When "Performance" Means Two Different Things

TLDR: In AI applications, "performance" refers to two distinct concepts: infrastructure metrics (latency, throughput, cost) and result quality (accuracy, precision, relevance). Conflating them causes confusion. This post breaks down the difference and shows why discussing both independently matters.

We see "performance" thrown around constantly in conversations about AI applications. Teams often say "we need to optimize for performance" or "performance regressed after the latest deploy". Ultimately, the word "performance" doesn't refer to any specific metric.

Performance describes two fundamentally different technical concepts: how fast and efficient your infrastructure is versus how accurate and useful your results are. Conflating them creates misalignment between teams and missed expectations with stakeholders. This post clarifies what each type means, why they're independent, and how to approach them.

Two Types of Performance

To build a reliable AI product, you must monitor two separate "scoreboards." While they often influence one another, they are measured with entirely different tools.

Infrastructure Performance: This is what database and platform teams get alerted on. It’s deterministic, quantifiable, and frequently benchmarked. If this fails, your system is "broken" in the traditional sense.

• Latency: Did the query return in 50ms, or is the user staring at a loading spinner?
• Throughput: Can the system handle 10,000 queries per second during a traffic spike?
• Cost: What is the cost per million operations? Is the unit economics of the app sustainable?

Result Quality: This is what users actually experience and what product teams care about. Result quality is determined by the entire retrieval pipeline. If this fails, your system is "hallucinating" or useless, even if it’s lightning-fast.

• Chunking strategy: How documents are split and structured before embedding.
• Embedding model: Which model embeds data into vectors.
• Query embedding approach: How user questions get vectorized.
• Retrieval parameters: How many results to return ($k$-nearest neighbors) and what metadata to filter on.
• Query routing and expansion: Whether to split one query into multiple, rewrite it for tailored results, and/or expand the context around returned results.
• Semantic Search: What proportion of embeddings are searched over, accounting for index size and metadata filtering.
• Reranking results: Post-retrieval scoring to reorder results by relevance before they reach the LLM.
• LLM prompt, context, and guardrails: How the retrieved context is synthesized into a final answer.

The Vector Database Factor: The result quality pipeline is centered on fostering a high quality semantic search. A good vector database should solve the AI infrastructure layer out-of-the-box by excelling not only in highly accurate recall, but in top performing indexing and retrieval.

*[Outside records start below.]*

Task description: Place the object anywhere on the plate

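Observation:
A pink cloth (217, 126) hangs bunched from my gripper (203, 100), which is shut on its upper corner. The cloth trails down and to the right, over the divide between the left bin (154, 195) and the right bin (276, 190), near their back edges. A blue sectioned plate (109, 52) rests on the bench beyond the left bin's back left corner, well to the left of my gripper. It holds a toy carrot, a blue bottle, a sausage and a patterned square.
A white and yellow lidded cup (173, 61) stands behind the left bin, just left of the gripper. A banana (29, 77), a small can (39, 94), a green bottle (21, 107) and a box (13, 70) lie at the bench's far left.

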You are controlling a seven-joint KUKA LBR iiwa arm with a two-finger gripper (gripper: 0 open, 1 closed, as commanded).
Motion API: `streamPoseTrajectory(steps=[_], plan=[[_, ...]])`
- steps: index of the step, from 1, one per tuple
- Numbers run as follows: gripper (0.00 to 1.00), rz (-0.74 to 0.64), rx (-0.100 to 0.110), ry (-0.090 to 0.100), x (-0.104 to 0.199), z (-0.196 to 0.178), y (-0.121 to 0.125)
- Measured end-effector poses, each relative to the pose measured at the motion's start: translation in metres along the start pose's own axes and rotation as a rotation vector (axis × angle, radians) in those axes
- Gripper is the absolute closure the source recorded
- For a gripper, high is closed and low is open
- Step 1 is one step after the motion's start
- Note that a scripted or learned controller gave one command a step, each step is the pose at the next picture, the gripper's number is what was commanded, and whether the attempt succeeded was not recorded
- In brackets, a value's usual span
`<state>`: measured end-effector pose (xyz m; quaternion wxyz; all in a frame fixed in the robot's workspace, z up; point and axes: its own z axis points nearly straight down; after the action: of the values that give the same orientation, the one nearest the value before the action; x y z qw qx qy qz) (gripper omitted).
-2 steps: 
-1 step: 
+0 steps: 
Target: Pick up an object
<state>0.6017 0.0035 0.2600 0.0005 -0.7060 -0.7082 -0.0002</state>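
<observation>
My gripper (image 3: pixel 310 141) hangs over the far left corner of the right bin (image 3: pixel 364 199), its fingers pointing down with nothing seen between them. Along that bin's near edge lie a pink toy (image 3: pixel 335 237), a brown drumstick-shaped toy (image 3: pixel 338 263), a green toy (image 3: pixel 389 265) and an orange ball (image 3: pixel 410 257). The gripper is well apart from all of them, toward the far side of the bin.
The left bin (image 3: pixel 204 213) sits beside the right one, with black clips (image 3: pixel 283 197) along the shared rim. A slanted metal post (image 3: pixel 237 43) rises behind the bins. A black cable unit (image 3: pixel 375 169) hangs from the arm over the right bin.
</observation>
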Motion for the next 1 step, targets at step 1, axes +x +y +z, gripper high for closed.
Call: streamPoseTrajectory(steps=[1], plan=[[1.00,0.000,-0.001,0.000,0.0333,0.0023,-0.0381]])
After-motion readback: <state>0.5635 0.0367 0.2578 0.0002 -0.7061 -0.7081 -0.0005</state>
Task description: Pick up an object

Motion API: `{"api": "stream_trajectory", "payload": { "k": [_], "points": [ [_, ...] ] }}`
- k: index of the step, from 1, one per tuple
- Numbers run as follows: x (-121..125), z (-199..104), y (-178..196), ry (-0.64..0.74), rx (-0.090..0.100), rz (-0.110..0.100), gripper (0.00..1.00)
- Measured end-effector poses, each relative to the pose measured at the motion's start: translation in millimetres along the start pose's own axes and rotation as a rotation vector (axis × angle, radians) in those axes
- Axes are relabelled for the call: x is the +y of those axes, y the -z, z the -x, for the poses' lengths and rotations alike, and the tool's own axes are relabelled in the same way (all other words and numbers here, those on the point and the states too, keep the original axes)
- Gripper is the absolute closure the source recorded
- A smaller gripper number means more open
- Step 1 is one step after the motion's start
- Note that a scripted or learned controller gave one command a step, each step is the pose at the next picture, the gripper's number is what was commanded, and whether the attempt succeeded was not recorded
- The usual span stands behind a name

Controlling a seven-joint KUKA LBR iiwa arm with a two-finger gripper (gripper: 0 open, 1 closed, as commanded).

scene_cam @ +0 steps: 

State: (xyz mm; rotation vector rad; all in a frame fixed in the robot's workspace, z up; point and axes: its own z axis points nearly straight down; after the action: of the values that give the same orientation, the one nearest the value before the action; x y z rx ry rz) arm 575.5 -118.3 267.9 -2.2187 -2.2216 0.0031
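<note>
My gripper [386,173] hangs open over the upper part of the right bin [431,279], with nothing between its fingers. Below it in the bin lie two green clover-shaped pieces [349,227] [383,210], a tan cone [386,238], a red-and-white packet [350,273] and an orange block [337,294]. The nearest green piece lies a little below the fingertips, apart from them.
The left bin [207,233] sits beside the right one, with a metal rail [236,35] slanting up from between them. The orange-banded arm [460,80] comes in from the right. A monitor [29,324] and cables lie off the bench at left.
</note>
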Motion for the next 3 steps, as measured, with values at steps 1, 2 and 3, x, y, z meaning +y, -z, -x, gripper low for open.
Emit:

This allows developers to stop worrying about low-level systems optimization and focus their "performance budget" on their greater retrieval pipeline.

Why the Distinction Matters

Infrastructure performance and result quality can move in opposite directions. In one evaluation, a team tested two dataset versions where the second was optimized to reduce cost by cutting 40% of the dataset’s size. They found:

1. Infrastructure performance improved: Throughput increased and costs fell because the index was smaller.
2. Result quality regressed: Using an LLM-as-a-judge to score correctness, the new version underperformed. The root cause was aggressive data pruning that removed chunks critical for relevant answers.

The tradeoff between accuracy and cost became clear. Without measuring both types of performance independently, the team would have celebrated an "optimization" that actually degraded the user experience.

What to Do

Be explicit about which performance is being measured.

Infrastructure performance is table stakes. If latency is high or cost is unpredictable, nothing else matters. Track p95 latency, queries per second, and cost per query.

Result quality is what users see. Consider accuracy scores, task completion rates, and user feedback. Optimize it by testing changes across the entire pipeline, not just one aspect.

When teams report performance regressions, the first question should be: which type?